• Exercise details
Please report each line in the material below that includes "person".

• Exercise data
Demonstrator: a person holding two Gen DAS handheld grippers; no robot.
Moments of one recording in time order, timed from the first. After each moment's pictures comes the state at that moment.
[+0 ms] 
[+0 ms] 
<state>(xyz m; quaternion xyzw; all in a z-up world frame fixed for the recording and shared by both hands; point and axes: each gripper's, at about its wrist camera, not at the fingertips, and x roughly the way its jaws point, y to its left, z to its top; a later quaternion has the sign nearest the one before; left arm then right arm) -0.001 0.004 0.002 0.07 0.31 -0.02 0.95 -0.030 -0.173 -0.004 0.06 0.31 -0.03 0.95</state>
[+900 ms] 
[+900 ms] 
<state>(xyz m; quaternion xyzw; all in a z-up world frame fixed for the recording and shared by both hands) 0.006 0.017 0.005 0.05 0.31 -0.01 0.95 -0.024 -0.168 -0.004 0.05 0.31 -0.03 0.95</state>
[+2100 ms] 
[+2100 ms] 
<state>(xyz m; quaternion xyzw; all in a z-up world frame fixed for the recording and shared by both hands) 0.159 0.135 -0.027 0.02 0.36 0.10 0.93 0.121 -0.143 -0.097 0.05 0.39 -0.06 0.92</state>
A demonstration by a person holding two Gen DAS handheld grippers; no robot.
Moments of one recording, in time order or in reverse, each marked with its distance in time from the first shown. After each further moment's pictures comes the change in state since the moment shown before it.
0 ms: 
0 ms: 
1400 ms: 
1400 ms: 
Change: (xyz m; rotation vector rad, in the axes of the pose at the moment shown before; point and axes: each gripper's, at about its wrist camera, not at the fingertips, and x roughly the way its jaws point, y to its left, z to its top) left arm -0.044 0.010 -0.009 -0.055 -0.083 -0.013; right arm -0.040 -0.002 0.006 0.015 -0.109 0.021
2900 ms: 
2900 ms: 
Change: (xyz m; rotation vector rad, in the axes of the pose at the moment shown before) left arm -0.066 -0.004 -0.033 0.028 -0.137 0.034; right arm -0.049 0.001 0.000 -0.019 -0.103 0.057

• Result of the task
Demonstrator: a person holding two Gen DAS handheld grippers; no robot.
A demonstration by a person holding two Gen DAS handheld grippers; no robot.

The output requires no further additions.